(Extracted records)
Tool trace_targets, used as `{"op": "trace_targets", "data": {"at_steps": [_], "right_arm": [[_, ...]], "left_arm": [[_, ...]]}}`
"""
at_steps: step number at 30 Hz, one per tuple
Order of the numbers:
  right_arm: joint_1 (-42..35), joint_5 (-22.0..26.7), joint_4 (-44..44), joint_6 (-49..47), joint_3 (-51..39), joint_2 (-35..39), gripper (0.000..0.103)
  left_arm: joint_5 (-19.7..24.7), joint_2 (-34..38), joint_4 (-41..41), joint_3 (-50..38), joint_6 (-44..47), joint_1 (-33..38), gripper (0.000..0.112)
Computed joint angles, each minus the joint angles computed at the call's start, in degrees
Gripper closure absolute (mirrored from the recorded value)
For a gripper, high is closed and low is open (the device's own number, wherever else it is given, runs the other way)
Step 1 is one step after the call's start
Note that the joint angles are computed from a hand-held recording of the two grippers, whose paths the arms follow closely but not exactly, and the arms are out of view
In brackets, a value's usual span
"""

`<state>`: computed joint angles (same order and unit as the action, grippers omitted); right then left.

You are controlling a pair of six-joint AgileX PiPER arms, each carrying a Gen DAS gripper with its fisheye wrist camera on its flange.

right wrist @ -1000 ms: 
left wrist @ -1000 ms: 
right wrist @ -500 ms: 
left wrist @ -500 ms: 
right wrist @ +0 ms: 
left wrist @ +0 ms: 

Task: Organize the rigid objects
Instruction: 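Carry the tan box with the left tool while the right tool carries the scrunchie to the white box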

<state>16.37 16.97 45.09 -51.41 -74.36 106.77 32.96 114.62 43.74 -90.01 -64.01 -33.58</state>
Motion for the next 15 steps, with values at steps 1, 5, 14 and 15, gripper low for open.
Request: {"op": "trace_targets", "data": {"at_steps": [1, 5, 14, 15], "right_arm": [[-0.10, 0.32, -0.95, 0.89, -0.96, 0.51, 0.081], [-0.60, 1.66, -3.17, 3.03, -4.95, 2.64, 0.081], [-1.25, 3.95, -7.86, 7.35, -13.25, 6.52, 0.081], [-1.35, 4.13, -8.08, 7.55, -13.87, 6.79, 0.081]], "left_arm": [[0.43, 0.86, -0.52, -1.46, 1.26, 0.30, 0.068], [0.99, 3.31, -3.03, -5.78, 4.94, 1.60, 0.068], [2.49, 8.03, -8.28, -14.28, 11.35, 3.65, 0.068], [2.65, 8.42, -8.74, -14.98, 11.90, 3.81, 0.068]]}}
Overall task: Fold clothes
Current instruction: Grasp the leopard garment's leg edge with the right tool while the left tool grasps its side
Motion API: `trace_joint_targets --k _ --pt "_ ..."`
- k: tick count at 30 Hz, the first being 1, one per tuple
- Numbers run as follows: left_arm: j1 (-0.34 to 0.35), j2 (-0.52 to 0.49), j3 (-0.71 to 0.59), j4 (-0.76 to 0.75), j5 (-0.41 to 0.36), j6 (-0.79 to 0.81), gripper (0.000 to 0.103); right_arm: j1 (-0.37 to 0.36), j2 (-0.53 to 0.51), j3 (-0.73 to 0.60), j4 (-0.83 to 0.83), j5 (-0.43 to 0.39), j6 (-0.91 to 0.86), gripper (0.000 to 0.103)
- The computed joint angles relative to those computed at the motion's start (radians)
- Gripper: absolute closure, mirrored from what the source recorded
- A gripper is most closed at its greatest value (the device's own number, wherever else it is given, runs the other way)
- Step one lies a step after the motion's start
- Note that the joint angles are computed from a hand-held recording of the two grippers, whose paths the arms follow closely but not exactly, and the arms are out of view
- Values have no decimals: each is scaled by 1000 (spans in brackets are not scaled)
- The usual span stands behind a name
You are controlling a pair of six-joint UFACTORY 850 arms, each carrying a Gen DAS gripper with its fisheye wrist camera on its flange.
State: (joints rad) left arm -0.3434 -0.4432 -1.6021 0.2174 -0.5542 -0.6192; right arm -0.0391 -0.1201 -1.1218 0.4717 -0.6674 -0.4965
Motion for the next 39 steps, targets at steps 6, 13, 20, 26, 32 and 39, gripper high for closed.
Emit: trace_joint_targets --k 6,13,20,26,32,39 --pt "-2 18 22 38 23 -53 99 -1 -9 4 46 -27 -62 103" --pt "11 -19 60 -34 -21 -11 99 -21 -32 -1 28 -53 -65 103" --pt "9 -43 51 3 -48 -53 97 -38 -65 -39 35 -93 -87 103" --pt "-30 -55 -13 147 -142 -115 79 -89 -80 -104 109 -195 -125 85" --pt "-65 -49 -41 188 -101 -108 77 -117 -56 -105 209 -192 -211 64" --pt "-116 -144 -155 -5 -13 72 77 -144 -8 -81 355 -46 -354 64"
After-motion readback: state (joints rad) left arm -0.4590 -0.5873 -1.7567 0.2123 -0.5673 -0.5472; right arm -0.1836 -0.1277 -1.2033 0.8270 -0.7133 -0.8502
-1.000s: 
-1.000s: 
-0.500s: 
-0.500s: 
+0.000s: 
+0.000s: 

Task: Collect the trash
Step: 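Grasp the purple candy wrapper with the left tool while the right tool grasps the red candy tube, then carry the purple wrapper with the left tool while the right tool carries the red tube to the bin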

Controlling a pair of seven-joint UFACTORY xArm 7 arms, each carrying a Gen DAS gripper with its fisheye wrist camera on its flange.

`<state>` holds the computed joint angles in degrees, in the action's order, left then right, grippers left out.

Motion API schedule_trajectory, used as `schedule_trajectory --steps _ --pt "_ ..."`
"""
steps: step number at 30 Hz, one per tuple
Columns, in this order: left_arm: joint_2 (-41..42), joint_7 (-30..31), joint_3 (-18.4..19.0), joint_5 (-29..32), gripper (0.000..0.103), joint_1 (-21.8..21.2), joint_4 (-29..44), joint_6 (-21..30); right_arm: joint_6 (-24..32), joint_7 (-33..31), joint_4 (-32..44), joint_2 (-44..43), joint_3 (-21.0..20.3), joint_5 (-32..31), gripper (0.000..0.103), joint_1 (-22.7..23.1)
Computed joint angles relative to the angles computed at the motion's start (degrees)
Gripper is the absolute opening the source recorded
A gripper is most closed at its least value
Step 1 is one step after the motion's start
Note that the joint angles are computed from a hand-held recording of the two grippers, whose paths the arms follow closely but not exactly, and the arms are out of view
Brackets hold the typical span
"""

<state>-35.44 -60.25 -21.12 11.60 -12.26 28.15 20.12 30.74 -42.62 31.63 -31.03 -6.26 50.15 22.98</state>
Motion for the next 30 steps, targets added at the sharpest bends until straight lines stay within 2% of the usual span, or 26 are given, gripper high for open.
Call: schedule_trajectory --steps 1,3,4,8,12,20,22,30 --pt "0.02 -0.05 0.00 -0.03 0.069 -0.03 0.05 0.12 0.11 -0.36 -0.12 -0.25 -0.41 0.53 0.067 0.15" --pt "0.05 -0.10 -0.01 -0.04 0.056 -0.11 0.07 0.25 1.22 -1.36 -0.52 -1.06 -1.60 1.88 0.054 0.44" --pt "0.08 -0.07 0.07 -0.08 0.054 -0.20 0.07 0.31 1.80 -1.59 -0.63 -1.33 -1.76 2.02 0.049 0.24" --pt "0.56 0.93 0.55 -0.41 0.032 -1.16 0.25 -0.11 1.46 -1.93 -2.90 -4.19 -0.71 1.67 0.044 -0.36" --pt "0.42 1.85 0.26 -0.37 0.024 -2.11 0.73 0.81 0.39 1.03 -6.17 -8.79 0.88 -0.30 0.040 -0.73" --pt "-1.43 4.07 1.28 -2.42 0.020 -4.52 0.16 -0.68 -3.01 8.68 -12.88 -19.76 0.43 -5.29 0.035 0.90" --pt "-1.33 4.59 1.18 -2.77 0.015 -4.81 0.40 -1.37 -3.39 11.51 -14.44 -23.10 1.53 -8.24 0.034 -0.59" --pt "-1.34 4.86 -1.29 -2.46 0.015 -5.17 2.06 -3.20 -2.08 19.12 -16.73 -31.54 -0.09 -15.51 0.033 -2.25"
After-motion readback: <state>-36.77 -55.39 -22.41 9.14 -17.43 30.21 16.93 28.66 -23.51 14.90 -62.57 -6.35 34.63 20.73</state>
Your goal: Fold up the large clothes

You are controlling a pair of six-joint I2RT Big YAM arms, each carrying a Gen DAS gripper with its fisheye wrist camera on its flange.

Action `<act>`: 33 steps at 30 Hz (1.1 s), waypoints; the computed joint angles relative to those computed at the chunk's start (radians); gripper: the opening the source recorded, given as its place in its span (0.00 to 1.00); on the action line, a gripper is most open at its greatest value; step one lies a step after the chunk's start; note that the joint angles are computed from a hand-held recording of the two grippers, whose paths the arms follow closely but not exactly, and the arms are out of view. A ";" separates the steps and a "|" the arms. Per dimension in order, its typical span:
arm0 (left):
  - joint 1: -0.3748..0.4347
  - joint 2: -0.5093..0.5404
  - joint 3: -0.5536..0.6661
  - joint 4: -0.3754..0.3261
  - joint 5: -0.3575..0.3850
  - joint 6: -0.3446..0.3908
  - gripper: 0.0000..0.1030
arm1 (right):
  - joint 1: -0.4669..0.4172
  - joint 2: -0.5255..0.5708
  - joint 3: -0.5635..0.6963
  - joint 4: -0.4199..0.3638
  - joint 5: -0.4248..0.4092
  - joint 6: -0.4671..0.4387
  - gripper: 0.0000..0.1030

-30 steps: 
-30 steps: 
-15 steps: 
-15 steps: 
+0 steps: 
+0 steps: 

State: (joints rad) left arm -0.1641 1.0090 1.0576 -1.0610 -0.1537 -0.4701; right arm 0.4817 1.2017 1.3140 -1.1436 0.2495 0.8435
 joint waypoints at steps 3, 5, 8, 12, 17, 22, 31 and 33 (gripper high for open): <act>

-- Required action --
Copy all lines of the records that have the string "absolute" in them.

-- Written solution --
Gripper closure absolute (mirrored from the recorded value)
- Gripper: absolute closure, mirrored from what the source recorded
Gripper is the absolute opening the source recorded

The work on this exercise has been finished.